La madre de Frankenstein (2020)
Vim para La madre de Frankenstein atraído pela promessa de um romance histórico sólido, centrado na figura de Aurora Rodríguez Carballeira, uma mulher real cuja vida e crime têm peso trágico. Conhecia o seu caso e via nele potencial para um mergulho na psiquiatria do século XX, no contexto do franquismo, e numa reflexão séria sobre a loucura feminina e as estruturas de poder que a oprimiram. Esperava densidade histórica, complexidade psicológica e coragem narrativa.
O que encontrei foi um romance de cordel mascarado de literatura histórica. O Maison de Santé é pouco mais do que cenário para flirts, beijos furtivos e ressentimentos amorosos. A psiquiatria, os fármacos, o impacto das novas práticas médicas, tudo isso é relegado a notas de rodapé emocionais. O que deveria ser um retrato duro e preciso transforma-se num desfile de amores e desamores que poderia ter lugar num condomínio fechado em 2025.
Aurora, que dá nome ao livro, é tratada como um bibelô narrativo: aparece, limpa-se o pó, e volta-se a guardá-la na prateleira. Os capítulos em primeira pessoa são um exercício de repetição e caricatura, oferecendo pouco mais do que racionalizações simplistas do crime que cometeu. Não conhecemos verdadeiramente a filha, nem compreendemos a relação mãe-filha, nem sentimos qualquer mergulho real na sua mente. Aurora é um MacGuffin, um isco que promete um momento de revelação que nunca vem — e quando vem, é pobre, tardio e inconsequente.
O livro declara-se dedicado às mulheres internadas, sobretudo às que foram colocadas à forçam mas quase não lhes dá voz. As pacientes do hospital existem como sombras sem identidade, figurantes para reforçar o protagonismo do médico e da ajudante. E, como bónus ético duvidoso, coloca uma assassina como símbolo dessas mulheres, misturando tragédias de natureza distinta num caldo moral pouco recomendável.
O último capítulo é a machadada final: uma sucessão de “felizes para sempre” despacha personagens em três ou quatro parágrafos, incluindo figuras que nunca tinham aparecido antes. E a cereja no bolo é Germán, que num avião reencontra uma hospedeira que conhecia de vista e, num abrir e fechar de páginas, vai para a cama com ela. Décadas de recato auto-proclamado anuladas num upgrade súbito para “galã do ar”.
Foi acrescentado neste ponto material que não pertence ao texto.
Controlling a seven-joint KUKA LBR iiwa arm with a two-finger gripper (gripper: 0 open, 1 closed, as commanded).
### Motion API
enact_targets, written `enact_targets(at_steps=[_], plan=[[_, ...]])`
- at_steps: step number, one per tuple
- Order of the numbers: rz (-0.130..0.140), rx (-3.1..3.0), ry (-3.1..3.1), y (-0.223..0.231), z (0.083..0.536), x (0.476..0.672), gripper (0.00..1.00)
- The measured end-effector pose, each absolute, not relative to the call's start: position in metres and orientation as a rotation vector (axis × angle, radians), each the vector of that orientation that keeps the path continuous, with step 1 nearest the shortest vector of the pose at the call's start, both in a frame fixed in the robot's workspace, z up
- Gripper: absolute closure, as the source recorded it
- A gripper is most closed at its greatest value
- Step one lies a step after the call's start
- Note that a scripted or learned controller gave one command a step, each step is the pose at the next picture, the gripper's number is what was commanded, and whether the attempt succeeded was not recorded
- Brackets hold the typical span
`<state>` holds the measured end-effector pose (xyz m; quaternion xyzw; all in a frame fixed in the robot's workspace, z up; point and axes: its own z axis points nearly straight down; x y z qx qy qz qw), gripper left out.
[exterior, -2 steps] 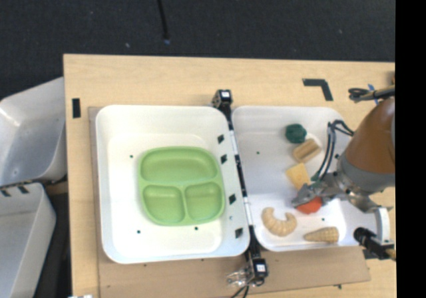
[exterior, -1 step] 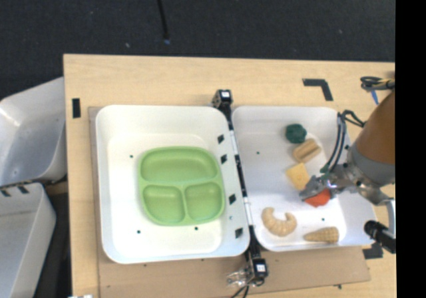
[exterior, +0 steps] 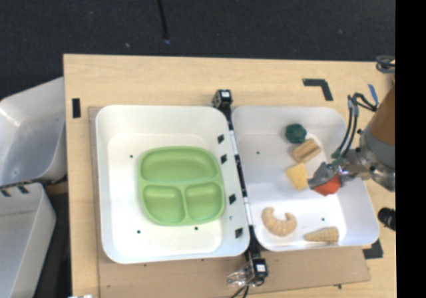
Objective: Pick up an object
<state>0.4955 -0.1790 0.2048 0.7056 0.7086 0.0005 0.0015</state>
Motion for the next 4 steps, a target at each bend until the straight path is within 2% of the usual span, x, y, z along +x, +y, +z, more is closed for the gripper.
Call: enact_targets(at_steps=[1, 3, 4], plan=[[-0.001, 2.215, 2.226, -0.18, 0.246, 0.503, 1.0], [-0.004, 2.214, 2.234, -0.063, 0.243, 0.528, 1.0], [-0.006, 2.215, 2.232, -0.009, 0.231, 0.548, 1.0]])
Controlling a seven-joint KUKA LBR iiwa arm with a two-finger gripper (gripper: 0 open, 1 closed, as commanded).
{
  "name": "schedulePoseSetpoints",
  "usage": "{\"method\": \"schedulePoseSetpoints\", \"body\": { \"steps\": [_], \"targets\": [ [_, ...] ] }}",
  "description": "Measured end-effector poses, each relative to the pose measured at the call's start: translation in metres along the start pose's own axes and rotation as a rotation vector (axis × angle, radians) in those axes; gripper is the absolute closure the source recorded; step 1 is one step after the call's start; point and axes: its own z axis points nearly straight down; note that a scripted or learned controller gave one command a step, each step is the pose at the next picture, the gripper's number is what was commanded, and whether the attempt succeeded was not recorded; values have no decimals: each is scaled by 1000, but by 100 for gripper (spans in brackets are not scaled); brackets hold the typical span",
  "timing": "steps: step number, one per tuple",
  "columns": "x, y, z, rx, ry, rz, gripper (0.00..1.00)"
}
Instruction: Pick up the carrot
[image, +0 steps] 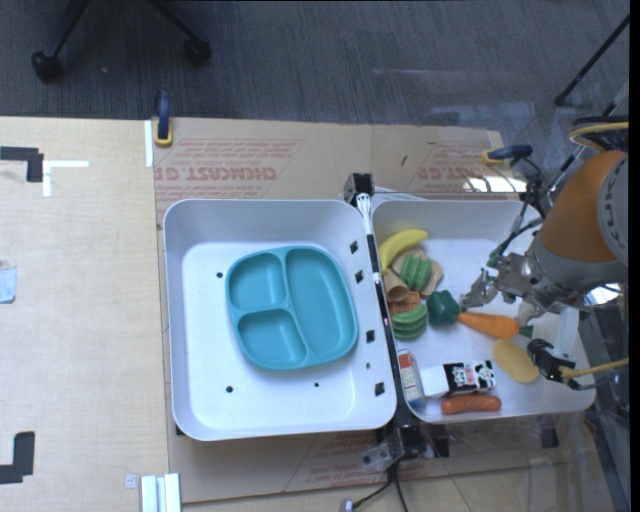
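Here the gripper hangs in the right bin. The carrot lies at its 6 o'clock. I cannot tell its fingers' state.

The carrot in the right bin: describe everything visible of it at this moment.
The carrot is a small orange toy, smooth like plastic, tapering toward the right. It lies flat on the floor of the right bin, roughly level in the view with a slight downward slant. Its thick end sits against a green piece; a pale yellow piece lies just below it. The gripper hovers close above its left end, not visibly holding it.
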Motion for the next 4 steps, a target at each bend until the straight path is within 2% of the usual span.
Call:
{"method": "schedulePoseSetpoints", "body": {
  "steps": [1, 2, 3, 4],
  "targets": [
    [-17, -28, 0, 2, 1, 393, 0],
    [2, -76, 1, 1, 1, 512, 0],
    [47, -91, 1, 0, 2, 489, 0],
    [46, -89, -8, 0, 2, 493, 100]
  ]
}}
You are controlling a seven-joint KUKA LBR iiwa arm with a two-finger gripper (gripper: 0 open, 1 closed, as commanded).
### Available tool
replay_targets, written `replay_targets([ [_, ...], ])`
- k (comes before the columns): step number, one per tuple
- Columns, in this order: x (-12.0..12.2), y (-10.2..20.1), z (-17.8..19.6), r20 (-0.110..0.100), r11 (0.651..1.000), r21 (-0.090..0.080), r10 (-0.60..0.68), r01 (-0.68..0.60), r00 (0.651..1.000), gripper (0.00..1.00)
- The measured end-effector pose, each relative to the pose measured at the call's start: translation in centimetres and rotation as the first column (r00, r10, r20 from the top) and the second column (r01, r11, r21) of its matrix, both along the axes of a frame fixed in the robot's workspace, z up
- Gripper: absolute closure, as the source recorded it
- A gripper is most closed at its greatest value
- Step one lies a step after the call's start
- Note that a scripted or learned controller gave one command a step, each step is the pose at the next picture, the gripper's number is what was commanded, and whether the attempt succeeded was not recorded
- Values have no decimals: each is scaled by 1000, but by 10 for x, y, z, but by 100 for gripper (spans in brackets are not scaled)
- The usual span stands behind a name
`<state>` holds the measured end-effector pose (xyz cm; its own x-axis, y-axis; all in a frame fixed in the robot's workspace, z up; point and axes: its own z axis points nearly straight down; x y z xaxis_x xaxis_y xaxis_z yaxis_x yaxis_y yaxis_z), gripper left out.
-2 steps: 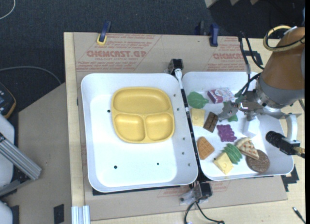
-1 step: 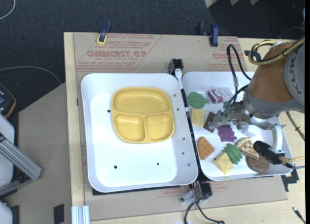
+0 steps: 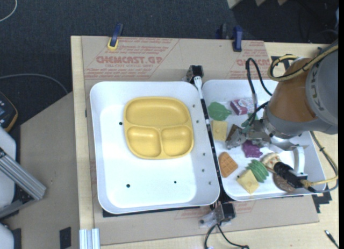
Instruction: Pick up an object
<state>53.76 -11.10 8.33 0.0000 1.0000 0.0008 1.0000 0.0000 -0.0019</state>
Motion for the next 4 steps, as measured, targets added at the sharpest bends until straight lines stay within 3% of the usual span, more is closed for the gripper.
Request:
replay_targets([
  [1, 2, -2, 14, 8, 1000, -4, -3, 3, 1000, 100],
  [3, 4, -1, 120, 11, 1000, -3, 2, -2, 1000, 100],
  [4, 5, -1, 143, 8, 1000, -3, 2, -2, 1000, 100],
])
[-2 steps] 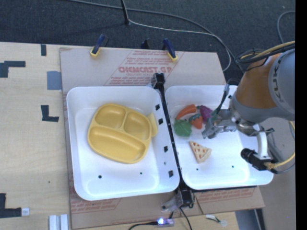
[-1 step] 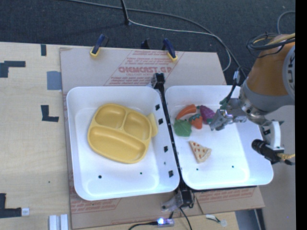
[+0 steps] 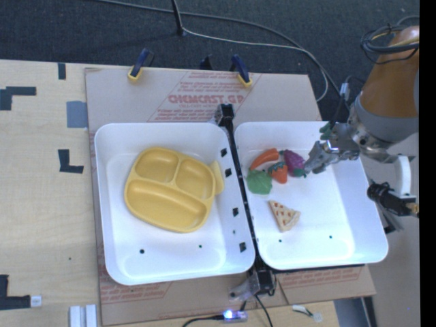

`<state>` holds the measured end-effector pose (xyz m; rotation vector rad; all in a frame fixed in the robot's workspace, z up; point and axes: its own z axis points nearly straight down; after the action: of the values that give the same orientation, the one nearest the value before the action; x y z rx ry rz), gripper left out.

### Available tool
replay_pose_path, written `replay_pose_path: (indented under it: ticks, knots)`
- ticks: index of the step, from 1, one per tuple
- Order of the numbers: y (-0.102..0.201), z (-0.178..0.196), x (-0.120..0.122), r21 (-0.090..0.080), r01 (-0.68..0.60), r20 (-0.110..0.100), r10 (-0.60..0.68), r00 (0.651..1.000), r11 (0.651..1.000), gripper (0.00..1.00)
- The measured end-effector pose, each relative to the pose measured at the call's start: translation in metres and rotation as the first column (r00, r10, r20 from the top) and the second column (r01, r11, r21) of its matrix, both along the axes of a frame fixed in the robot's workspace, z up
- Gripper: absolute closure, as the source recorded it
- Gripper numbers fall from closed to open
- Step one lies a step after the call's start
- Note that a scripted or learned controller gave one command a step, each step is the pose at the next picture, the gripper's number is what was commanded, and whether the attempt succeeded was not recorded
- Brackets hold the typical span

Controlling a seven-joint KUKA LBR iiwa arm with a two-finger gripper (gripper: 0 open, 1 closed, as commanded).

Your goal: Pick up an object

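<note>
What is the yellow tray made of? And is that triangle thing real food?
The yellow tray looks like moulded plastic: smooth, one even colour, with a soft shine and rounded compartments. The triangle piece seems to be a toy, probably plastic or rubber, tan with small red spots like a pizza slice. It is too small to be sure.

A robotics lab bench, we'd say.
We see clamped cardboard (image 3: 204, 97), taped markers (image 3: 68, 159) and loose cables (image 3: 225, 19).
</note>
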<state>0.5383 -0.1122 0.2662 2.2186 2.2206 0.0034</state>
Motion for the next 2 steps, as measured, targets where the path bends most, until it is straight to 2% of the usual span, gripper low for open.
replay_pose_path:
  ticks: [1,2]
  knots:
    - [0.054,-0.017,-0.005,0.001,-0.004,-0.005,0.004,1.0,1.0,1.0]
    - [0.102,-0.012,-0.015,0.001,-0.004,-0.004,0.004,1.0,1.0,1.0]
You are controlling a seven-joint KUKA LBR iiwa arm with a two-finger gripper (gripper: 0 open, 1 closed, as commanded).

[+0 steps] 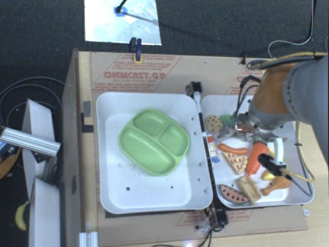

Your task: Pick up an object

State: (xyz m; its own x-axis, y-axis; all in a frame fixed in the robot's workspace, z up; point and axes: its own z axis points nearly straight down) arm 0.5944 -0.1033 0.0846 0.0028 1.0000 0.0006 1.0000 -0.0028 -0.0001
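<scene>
**Gripper low in the crowded right bin, nothing visibly caught**

From my screen the gripper [234, 129] sits down inside the right bin [298, 202]. It is just up-view of the toy carrot [254, 158], my marker here, on the side facing the other bin. Whether it is spread or closed I cannot tell, because the wrist and its shadow hide that. I see no toy caught in it.

I judge it is placed there because the likeliest picks lie close. The sausage [232, 148] is just beside the carrot and nearly under the gripper. The cookie [213, 122] is further from the carrot, near the divider wall.

Everything else crowds the carrot:
- The pizza slice [236, 161] touches the sausage and lies against the carrot's lower half.
- The bread piece [248, 187] and the drumstick [275, 185] lie down-view of the carrot.
- The watermelon slice [231, 194] lies beyond them at the near wall.
- A small yellow piece [267, 175] that I cannot name lies by the carrot's tip.

The green divided plate [154, 142] lies alone in the left bin, well apart from the carrot.

In my judgement the packing is the obstacle, since closing on the sausage could drag the pizza slice or nudge the carrot. The cookie has bare floor around it and looks the cleaner target.
</scene>
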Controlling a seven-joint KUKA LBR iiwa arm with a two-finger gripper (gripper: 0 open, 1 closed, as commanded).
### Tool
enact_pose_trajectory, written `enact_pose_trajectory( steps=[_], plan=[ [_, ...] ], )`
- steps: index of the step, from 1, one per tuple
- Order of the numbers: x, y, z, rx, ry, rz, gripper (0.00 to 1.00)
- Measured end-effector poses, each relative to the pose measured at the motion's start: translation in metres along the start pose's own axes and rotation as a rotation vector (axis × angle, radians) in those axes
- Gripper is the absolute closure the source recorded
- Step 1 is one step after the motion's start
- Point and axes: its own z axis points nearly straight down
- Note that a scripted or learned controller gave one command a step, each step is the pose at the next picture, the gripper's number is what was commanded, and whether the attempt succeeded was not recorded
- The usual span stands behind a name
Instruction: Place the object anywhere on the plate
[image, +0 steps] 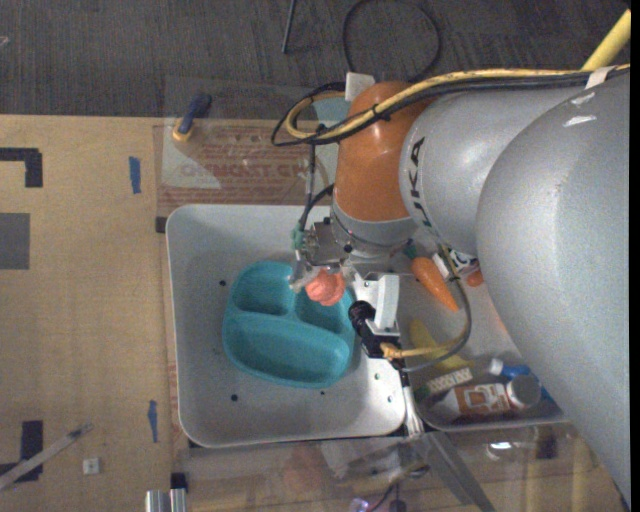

Paradoxalmente, o momento mais sincero do livro é a nota final, onde Almudena explica as suas fontes e agradecimentos. É aí que percebemos que existem outros textos e até um filme sobre Aurora. Mas isso não justifica que o romance em si nada nos diga sobre quem foi esta mulher, o que motivou o crime, ou quem era a filha. Ao sublinhar que o livro de Germán vendeu pouco por ser “mais ensaio que romance”, a autora parece insinuar que embrulhar tudo em novela foi a única forma de ser lida, o que soa mais a confissão involuntária do que a escolha estética consciente.
Este foi um dos maiores baldes de água fria que levei em dez anos de leituras. Não é apenas um mau livro: é um exemplo de como a literatura pode falhar o real, usar a História como decoração e a dor alheia como enfeite. Um romance histórico não se define por época e cenário, mas pela integridade com que trata os seus temas e figuras. La madre de Frankenstein não falha só como arte, falha como ética.